ALM-43018 JobHistory2x Process Full GC Number Exceeds the Threshold

Description

The system checks the number of Full garbage collection (GC) times of the JobHistory2x process every 60 seconds. This alarm is generated when the detected Full GC number exceeds the threshold (exceeds 12 for three consecutive checks.) You can change the threshold by choosing O&M > Alarm > Thresholds > Spark2x > GC number > Full GC Number of JobHistory2x. This alarm is cleared when the Full GC number of the JobHistory2x process is less than or equal to the threshold.

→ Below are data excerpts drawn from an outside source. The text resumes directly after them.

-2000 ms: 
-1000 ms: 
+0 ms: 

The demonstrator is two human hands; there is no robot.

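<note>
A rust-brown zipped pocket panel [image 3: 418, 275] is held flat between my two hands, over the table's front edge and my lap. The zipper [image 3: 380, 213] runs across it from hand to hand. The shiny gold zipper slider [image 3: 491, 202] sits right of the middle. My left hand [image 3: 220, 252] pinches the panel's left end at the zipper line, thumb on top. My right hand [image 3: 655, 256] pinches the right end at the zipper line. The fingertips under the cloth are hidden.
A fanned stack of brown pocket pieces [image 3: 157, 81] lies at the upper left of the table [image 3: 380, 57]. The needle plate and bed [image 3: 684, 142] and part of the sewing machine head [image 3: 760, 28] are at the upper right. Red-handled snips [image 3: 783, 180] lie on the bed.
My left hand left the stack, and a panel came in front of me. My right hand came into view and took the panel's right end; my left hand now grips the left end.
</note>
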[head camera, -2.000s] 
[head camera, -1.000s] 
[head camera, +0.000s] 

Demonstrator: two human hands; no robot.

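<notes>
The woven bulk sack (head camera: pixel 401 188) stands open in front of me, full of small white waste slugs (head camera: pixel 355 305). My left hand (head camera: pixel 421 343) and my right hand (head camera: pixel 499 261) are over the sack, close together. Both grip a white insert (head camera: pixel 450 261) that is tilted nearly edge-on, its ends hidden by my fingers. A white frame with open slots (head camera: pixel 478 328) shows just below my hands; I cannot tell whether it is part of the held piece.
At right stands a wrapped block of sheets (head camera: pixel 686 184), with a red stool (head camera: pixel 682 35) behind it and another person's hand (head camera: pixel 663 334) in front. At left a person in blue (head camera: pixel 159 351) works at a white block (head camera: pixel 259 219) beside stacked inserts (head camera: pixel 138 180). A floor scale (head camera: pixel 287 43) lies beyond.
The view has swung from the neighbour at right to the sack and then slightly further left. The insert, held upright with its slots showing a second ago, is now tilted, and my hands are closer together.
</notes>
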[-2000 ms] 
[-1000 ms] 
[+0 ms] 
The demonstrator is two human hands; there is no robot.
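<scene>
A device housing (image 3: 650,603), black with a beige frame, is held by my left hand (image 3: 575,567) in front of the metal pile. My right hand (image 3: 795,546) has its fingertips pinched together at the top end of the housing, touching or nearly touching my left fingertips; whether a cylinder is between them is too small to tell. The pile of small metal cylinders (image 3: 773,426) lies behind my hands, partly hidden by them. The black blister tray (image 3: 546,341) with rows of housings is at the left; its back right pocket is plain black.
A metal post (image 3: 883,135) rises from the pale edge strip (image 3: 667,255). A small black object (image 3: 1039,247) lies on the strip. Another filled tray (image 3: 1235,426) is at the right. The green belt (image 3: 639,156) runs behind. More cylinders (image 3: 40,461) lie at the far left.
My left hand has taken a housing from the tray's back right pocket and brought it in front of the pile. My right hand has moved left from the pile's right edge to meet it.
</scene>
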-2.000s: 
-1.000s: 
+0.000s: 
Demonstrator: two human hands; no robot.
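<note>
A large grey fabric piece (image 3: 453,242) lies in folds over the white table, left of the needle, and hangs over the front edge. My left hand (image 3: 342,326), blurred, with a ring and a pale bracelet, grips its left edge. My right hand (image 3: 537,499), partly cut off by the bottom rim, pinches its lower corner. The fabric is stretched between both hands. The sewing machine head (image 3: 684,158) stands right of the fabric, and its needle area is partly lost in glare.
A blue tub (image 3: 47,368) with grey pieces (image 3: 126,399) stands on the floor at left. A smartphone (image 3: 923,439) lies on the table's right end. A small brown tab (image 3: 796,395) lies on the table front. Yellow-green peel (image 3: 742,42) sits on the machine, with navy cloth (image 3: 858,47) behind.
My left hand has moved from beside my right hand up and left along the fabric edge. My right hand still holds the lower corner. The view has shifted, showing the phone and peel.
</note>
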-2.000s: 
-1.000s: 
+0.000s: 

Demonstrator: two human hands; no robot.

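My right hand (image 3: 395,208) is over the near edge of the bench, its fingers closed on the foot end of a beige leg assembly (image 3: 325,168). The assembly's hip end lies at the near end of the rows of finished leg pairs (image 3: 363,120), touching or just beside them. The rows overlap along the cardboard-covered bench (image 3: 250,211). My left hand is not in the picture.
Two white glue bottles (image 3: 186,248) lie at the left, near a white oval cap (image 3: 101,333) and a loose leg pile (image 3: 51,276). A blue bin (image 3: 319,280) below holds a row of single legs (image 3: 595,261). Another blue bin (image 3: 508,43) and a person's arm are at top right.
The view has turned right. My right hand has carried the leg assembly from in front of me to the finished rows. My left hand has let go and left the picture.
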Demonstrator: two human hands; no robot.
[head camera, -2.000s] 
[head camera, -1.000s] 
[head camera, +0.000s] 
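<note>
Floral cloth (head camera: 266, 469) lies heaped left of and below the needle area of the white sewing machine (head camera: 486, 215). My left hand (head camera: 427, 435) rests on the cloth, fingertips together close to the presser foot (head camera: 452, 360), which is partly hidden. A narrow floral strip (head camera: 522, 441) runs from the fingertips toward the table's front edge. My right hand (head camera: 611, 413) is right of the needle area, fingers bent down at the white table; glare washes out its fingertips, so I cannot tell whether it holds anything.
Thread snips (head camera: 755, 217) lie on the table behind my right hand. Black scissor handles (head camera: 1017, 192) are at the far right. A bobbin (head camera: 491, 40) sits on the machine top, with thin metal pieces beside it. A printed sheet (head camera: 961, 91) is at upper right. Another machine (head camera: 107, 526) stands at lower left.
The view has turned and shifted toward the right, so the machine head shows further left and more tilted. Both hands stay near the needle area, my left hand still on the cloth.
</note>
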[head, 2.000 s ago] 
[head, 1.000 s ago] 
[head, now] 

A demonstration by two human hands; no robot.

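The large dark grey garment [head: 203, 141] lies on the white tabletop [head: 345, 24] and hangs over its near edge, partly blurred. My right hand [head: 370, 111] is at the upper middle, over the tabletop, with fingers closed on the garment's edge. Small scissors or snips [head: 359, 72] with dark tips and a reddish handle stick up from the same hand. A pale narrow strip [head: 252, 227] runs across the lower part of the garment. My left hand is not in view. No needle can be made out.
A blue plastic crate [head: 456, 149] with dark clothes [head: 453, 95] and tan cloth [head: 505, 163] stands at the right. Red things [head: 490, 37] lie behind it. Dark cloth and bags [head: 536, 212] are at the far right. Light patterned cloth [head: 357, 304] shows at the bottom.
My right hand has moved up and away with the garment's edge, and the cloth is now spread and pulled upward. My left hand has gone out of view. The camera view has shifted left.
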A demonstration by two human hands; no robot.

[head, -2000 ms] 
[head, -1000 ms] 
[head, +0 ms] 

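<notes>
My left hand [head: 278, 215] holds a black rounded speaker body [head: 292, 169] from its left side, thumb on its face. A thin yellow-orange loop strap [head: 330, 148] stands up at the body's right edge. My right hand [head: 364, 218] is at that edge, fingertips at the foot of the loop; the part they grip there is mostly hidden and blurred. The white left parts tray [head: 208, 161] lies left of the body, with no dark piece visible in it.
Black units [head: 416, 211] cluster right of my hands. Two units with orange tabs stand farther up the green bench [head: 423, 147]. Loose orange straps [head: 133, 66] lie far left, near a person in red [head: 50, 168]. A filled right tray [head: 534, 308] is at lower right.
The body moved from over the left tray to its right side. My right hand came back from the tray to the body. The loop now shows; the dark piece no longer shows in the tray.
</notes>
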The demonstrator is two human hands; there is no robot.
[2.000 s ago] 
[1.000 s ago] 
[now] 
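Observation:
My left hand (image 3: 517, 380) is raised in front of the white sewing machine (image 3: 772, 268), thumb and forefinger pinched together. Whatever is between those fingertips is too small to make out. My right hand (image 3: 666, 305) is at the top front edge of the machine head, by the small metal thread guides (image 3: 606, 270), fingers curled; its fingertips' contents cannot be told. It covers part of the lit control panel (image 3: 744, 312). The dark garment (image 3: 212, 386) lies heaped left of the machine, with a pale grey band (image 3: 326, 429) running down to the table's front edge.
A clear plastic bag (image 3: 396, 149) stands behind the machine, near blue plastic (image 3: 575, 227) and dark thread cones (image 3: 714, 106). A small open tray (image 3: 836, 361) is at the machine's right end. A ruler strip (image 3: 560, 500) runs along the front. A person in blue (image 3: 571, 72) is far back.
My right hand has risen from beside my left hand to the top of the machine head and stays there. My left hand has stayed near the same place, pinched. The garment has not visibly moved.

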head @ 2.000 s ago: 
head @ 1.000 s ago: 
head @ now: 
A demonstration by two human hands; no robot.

In MRS 3.3.0-LTS and later versions, the Spark2x component is renamed Spark, and the role names in the component are also changed. For example, JobHistory2x is changed to JobHistory. Refer to the descriptions and operations related to the component name and role names in the document based on your MRS version.

Attribute

Alarm ID	Alarm Severity	Auto Clear
43018	Major	Yes

Parameters

Name	Description
Source	Specifies the cluster for which the alarm is generated.
ServiceName	Specifies the service for which the alarm is generated.
RoleName	Specifies the role for which the alarm is generated.
HostName	Specifies the host for which the alarm is generated.
Trigger Condition	Specifies the threshold for triggering the alarm.

Impact on the System

The process performance deteriorates, and the process can even be unavailable. Historical execution records of Spark tasks cannot be queried.

Possible Causes

The heap memory usage of the JobHistory2x process is excessively large, or the heap memory is inappropriately allocated. As a result, Full GC occurs frequently.

Procedure

Check the number of Full GCs.

Log in to FusionInsight Manager, choose O&M > Alarm > Alarms, select this alarm, and check the RoleName in Location and confirm the IP address of HostName.
Choose Cluster > Services > Spark2x > Instance. On the displayed page, click the JobHistory2x for which the alarm is reported. On the Dashboard page that is displayed, click the drop-down menu in the Chart area and choose Customize > GC Number > Full GC Number of JobHistory2x in the upper right corner and click OK. Check whether the number of Full GCs of the JobHistory2x process is greater than the threshold (default value: 12).
- If it is, go to Step 3.
- If it is not, go to Step 6.
Figure 1 Full GC Number of JobHistory2x
Choose Cluster > Services > Spark2x > Configurations > All Configurations. On the displayed page, choose JobHistory2x > Default. The default value of SPARK_DAEMON_MEMORY is 4 GB. You can change the value according to the following rules: If this alarm is generated occasionally, increase the value by 0.5 times. If the alarm is frequently reported, increase the value by 1 time.
Restart all JobHistory2x instances.

When the instance is rebooted, it cannot be used and any tasks running on the current instance node will fail.
After 10 minutes, check whether the alarm is cleared.
- If it is, no further action is required.
- If it is not, go to Step 6.

Collect fault information.

Log in to FusionInsight Manager, and choose O&M > Log > Download.
Select Spark2x in the required cluster from the Service.
Click in the upper right corner. In the displayed dialog box, set Start Date and End Date to 10 minutes before and after the alarm generation time respectively and click OK. Then, click Download.
Send the collected fault logs to O&M personnel for help.